So one day I was on the bus home from college and I wondered to myself: “When you mix the age of samurai with beatboxing, breakdancing and graffiti taging wars, what do you get? Well, I’ll be damned if I don’t go and find out.”
I found out that they blend together surprisingly well.
Samurai Champloo is an episodic anime that centres around three unlikely companions on their way to find the ‘samurai who smells of sunflowers’. The story, again, is almost entirely epsiodic in its storyline, with the only exeption of the last few episodes contributing the overall plot in their entirities. There. You’ve been warned.
Story and characters
Although I’m honestly one who has little patience for episodic storylines, even if it does tie together in the end (hence why I couldn’t be bothered to get past the fourth episode of Darker Than Black), I really enjoyed this series and wasn’t bothered by its episodic nature at all. Over the course of the anime, they managed to grow a strong bond between the main characters that felt incredibly natural and barely noticable, in that the developments aren’t made explicitly, but the characters grow a clear chemistry between one another which was really nice to watch.
The characters were enjoyable to watch, and each had their own charm. They don’t fall into the trap of relying on character tropes and archetypes completely because they make each one kinda unique.
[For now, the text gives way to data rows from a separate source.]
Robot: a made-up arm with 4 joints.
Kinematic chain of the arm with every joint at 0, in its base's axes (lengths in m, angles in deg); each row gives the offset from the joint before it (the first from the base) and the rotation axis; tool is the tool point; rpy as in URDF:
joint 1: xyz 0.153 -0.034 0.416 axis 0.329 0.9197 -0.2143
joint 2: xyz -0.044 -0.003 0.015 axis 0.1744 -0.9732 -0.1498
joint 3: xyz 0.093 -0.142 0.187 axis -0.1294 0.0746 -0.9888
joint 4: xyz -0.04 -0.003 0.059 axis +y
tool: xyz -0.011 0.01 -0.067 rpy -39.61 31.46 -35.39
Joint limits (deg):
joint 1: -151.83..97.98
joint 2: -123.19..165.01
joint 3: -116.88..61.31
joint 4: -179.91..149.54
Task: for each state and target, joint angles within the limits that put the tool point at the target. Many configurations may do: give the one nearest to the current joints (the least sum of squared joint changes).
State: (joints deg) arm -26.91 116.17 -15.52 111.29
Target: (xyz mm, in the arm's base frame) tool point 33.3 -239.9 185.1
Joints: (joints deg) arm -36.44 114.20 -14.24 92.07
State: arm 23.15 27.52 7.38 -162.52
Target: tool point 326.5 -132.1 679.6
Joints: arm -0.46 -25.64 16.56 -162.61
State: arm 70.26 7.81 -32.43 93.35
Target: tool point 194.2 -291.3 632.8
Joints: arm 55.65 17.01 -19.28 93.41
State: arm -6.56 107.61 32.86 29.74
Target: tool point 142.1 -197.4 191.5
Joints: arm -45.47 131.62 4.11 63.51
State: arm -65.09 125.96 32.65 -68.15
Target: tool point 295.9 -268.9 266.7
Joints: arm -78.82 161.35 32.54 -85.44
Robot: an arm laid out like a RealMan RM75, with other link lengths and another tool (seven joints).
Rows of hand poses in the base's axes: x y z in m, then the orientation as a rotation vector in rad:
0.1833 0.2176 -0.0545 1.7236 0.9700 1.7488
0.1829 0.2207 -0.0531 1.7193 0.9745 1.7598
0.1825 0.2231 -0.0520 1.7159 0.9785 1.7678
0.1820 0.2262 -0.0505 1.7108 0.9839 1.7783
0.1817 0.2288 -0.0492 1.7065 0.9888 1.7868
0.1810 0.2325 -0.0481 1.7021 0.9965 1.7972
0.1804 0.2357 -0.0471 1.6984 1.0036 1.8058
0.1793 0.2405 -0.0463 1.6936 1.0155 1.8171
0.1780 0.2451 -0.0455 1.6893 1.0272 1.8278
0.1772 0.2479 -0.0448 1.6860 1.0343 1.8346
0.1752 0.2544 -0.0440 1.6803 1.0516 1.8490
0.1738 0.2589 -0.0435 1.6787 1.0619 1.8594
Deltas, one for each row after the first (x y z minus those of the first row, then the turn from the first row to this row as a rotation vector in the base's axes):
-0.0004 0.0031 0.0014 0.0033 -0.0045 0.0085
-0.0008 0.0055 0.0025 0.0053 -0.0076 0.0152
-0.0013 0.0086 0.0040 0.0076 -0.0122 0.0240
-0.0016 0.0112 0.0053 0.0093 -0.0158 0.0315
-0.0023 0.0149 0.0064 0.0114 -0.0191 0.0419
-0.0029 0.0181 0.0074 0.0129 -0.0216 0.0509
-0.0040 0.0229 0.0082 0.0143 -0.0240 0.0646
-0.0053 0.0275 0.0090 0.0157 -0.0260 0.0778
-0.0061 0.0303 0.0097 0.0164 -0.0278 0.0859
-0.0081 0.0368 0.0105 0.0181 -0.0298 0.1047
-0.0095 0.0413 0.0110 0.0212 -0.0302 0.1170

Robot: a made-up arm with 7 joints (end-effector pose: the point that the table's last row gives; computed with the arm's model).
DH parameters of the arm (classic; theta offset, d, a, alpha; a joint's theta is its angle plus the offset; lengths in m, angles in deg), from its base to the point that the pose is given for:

Furthermore, as an episodic series, it is important that the episodic characters are interesting. And, honestly, I don’t recall an episode where the episodic characters were boring. So on that front, you have nothing to worry about.
Sound and animation
So, needless to say, anyone who has watched this anime will tell you that the animation is great and the fight scenes are fuid and engaging – which is great, seeing as this is an action anime about samurai. And yes, they are right. I think what’s special about Samurai Champloo isn’t just that the animation is fluid, though, but the fact that the movements of the characters’ actions, epecially during fights, are irregular, creative and yet realistic and believable. Few special effects are used in the action scenes of this anime just because what they (the creators) give you is fine on its own.
The soundtrack may be something that those interested in the music of Nujabes, Dj Okawari, Fat Jon, Emancipator and other artists of this music genre, have heard, or at least heard music by the soundtrack’s creators, Fat Jon and Nujabes. They went for something very new and different for this OST and I just ate it right up. And no – not because I’m a fan of that kind of music already – but because the artists who made it clearly made a soundtrack with character and that fit very well with the animation it was tied to. This hip-hop soundtrack flowed well with both the fast-paced and slow, more solemn scenes, and had attitude, which played nicely with the tone of the anime.
This anime is worth a watch. It was engaging, had fun and lively character ineractions and a good sense of companionship between its main characters. Each episode felt fresh and, most importantly, showed me that episodic anime can work well and not feel empty or repetetive.
8/10 for characters
7/10 on average for episodic story
9/10 for art and animation
8/10 for soundtrack
and a 9/10 for my personal enjoyment.